Dataset content START

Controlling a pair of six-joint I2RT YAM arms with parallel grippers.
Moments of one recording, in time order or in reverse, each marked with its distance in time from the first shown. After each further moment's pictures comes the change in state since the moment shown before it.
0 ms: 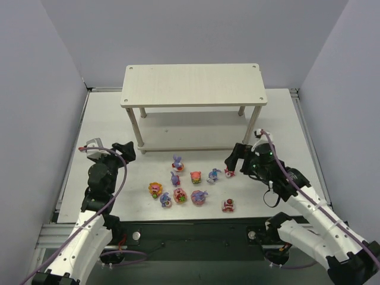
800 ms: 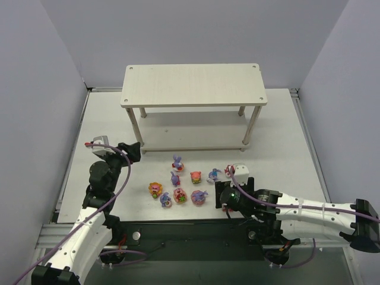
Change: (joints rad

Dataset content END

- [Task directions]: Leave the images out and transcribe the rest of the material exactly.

- [Response for this exercise]:
Controlling a pair of six-joint I2RT YAM arms with parallel grippers.
Moments of one recording, in time order or in reverse, each marked with its distance in time from the first shown. After each further moment's pictures comes the change in state since the moment shown before it.
0 ms: 
800 ms: 
Change: (joints rad

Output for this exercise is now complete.